Exactly as written, copy the lines of the data below from the first through the one containing "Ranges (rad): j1".

Task inputs
──────

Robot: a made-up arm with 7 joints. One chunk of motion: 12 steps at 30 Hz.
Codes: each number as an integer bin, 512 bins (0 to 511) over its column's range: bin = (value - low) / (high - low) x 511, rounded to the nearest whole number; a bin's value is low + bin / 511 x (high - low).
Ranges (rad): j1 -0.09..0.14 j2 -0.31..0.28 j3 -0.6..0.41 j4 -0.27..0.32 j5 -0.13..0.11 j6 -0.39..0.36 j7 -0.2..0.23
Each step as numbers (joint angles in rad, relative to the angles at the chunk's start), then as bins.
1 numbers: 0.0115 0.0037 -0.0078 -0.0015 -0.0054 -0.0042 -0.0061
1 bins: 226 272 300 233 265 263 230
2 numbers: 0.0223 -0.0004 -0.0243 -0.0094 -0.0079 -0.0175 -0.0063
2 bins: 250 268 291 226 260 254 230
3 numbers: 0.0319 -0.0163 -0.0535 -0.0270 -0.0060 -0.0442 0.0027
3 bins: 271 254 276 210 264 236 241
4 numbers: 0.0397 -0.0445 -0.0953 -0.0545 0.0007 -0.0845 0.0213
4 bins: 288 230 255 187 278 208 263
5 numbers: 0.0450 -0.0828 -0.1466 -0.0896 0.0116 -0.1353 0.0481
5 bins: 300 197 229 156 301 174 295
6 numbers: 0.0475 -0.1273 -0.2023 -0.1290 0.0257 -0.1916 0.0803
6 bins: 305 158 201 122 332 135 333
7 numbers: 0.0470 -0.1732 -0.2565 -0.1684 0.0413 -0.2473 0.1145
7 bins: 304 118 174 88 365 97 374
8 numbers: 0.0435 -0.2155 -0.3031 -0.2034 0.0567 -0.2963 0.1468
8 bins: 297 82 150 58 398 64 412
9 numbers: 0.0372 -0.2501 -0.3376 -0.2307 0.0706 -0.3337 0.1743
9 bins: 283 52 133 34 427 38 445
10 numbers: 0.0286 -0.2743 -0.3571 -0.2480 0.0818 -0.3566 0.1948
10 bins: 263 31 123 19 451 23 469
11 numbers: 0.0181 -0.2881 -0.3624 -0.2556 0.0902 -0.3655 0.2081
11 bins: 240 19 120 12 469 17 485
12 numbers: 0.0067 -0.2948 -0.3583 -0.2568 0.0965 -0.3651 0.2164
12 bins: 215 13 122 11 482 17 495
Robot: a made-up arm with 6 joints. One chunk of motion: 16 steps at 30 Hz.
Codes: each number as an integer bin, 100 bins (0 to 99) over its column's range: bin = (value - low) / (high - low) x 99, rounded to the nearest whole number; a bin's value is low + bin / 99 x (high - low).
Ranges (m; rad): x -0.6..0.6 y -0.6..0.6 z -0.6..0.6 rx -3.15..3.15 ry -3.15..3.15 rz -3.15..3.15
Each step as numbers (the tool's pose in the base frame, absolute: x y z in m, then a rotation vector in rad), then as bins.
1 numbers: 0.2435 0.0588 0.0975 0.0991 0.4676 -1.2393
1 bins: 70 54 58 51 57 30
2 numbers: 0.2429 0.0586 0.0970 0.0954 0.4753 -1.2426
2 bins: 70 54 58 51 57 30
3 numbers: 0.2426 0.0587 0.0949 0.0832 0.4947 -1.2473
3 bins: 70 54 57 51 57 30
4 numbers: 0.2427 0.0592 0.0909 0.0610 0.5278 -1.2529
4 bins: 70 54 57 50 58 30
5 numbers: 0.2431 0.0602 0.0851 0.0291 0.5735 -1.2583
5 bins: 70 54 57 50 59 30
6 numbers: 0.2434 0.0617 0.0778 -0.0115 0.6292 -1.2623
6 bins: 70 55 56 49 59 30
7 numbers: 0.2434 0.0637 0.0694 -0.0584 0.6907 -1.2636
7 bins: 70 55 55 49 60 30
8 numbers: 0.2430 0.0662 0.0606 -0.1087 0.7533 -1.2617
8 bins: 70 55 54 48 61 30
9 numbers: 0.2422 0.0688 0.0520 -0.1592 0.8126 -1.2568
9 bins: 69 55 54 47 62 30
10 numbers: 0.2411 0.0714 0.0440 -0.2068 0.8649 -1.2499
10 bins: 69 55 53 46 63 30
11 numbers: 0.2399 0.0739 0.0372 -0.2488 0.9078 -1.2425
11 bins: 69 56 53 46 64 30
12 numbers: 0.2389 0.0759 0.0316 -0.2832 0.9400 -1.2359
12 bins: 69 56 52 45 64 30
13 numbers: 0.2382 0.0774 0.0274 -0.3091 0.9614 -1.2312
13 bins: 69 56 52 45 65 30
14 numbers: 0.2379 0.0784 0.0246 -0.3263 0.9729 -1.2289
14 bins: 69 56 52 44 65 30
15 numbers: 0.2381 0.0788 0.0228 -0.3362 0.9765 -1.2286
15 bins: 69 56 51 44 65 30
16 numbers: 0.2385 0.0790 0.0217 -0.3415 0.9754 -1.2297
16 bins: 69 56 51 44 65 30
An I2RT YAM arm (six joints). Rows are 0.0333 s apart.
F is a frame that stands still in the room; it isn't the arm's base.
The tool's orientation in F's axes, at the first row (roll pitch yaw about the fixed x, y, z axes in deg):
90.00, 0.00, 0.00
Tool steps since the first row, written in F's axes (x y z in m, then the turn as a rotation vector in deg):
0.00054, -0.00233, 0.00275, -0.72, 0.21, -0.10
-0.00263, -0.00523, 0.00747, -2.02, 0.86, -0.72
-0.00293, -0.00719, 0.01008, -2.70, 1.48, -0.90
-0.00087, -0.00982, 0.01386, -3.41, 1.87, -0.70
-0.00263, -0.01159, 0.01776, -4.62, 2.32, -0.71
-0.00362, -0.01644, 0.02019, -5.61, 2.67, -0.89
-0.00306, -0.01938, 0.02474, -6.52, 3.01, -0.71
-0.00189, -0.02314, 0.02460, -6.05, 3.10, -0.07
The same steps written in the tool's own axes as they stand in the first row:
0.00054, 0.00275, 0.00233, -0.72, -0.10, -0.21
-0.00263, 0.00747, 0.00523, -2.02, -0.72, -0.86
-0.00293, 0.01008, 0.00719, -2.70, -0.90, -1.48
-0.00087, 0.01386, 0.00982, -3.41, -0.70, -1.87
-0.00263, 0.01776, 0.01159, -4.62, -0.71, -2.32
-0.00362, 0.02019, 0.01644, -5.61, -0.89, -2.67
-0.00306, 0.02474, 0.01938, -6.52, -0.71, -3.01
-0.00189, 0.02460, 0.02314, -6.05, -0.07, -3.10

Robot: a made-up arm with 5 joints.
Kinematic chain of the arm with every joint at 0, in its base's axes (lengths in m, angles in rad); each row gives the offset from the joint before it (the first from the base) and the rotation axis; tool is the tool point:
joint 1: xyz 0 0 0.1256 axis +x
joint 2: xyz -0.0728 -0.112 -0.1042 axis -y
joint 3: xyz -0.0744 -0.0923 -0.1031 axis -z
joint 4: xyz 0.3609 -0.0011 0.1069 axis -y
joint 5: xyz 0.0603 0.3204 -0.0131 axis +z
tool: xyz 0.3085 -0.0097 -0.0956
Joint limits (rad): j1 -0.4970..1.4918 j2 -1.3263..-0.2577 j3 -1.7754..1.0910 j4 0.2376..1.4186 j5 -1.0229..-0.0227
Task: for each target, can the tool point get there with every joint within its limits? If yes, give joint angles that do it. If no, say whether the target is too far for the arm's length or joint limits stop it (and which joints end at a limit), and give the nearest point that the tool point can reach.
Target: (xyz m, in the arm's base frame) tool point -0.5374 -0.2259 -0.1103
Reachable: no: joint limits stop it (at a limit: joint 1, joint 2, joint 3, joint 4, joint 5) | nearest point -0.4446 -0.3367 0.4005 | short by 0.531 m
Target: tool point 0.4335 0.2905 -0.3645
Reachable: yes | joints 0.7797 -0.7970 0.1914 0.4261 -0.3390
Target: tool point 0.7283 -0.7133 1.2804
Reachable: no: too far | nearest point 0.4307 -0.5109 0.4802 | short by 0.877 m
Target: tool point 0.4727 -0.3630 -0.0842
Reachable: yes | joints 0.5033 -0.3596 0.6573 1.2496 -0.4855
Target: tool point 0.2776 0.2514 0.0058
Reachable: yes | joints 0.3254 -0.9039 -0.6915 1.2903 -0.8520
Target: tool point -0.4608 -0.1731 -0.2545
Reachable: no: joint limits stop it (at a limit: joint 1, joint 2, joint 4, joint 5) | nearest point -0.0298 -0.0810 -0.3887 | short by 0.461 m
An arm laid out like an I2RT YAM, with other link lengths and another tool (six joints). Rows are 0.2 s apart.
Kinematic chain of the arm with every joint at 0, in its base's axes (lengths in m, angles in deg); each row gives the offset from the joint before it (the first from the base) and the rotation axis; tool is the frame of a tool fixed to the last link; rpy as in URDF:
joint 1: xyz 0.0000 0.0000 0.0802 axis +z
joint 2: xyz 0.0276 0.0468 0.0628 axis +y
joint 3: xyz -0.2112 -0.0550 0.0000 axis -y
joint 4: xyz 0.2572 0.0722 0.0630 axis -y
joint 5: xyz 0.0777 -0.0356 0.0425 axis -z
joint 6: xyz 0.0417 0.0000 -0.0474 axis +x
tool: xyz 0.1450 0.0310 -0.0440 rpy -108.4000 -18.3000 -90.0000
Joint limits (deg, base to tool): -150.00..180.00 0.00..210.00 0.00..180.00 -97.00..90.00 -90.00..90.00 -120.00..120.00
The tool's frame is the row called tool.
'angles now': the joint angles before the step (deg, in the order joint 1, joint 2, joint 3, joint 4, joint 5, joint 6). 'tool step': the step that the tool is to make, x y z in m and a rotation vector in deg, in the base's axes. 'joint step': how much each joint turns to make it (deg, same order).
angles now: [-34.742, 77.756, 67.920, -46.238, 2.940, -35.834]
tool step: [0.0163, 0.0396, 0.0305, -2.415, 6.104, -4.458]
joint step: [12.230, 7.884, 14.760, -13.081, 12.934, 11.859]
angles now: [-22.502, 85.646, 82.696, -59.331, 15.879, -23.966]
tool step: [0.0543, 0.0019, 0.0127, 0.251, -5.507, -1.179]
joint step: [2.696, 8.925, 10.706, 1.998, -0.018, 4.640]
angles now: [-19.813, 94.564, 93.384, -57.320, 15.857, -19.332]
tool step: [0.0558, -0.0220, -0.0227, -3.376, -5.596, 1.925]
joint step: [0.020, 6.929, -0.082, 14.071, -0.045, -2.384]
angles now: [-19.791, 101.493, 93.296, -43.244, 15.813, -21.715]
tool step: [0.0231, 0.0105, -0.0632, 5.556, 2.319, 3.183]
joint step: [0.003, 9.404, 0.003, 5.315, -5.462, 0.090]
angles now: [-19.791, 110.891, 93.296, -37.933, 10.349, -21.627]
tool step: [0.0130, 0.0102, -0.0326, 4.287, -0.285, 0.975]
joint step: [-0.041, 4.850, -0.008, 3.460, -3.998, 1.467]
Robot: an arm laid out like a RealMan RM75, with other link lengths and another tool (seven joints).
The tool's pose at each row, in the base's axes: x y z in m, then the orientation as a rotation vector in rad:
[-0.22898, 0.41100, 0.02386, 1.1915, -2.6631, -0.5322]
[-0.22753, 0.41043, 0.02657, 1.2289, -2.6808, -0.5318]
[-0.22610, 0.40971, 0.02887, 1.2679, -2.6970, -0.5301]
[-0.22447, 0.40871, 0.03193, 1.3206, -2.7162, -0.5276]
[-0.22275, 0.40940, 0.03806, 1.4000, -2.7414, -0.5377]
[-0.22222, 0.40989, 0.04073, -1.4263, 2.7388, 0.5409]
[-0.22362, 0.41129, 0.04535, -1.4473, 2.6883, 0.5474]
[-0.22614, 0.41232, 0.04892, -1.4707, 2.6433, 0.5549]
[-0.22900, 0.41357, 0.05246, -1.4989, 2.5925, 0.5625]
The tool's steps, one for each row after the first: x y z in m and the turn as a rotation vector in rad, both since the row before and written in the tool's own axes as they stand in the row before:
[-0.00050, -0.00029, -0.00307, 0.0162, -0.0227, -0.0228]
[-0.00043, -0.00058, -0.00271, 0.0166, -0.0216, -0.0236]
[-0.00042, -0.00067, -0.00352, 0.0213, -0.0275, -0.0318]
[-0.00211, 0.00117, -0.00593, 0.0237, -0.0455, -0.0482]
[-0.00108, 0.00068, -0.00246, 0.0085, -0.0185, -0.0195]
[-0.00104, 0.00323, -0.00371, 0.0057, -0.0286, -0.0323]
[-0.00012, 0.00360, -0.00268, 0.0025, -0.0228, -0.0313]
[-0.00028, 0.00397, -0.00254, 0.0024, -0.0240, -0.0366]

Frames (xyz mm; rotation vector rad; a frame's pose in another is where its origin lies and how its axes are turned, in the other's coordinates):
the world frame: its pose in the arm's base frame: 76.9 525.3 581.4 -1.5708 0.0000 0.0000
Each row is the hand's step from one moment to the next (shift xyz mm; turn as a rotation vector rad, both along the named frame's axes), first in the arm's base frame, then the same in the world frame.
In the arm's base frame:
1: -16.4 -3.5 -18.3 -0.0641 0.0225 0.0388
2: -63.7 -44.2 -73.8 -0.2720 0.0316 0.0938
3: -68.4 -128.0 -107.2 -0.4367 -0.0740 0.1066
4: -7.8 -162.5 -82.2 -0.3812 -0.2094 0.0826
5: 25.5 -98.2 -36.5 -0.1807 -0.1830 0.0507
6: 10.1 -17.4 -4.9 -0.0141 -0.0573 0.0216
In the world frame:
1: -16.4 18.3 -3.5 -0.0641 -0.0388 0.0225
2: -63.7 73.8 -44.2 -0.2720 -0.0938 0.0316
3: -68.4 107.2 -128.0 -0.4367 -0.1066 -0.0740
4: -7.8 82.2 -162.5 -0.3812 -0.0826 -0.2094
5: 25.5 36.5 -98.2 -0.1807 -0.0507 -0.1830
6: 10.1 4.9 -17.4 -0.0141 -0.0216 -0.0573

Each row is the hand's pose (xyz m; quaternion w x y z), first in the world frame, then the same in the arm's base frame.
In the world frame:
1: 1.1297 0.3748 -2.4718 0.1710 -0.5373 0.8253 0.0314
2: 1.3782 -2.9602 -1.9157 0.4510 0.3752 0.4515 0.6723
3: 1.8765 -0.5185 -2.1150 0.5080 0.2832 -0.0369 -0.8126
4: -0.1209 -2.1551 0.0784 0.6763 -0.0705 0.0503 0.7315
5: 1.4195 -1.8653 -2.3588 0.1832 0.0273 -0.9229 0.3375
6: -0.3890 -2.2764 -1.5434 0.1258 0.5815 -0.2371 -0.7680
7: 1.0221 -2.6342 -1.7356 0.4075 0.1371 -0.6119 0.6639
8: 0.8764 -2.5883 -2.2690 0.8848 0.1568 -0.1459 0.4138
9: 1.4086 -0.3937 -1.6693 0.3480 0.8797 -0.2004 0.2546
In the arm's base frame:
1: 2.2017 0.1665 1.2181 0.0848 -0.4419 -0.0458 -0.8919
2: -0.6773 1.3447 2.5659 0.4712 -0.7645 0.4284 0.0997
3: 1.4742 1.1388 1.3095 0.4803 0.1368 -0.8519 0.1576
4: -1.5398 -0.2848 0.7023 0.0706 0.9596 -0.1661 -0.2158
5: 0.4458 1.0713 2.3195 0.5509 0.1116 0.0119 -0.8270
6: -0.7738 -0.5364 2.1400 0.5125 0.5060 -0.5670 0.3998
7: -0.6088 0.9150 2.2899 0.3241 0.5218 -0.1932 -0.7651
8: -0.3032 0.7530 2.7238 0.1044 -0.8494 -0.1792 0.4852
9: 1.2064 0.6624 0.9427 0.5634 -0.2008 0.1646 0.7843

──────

Task output
Robot: a made-up arm with 7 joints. One chunk of motion: 12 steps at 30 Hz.
Codes: each number as an integer bin, 512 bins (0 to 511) over its column's range: bin = (value - low) / (high - low) x 511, rounded to the nearest whole number; a bin's value is low + bin / 511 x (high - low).
Ranges (rad): j1 -0.09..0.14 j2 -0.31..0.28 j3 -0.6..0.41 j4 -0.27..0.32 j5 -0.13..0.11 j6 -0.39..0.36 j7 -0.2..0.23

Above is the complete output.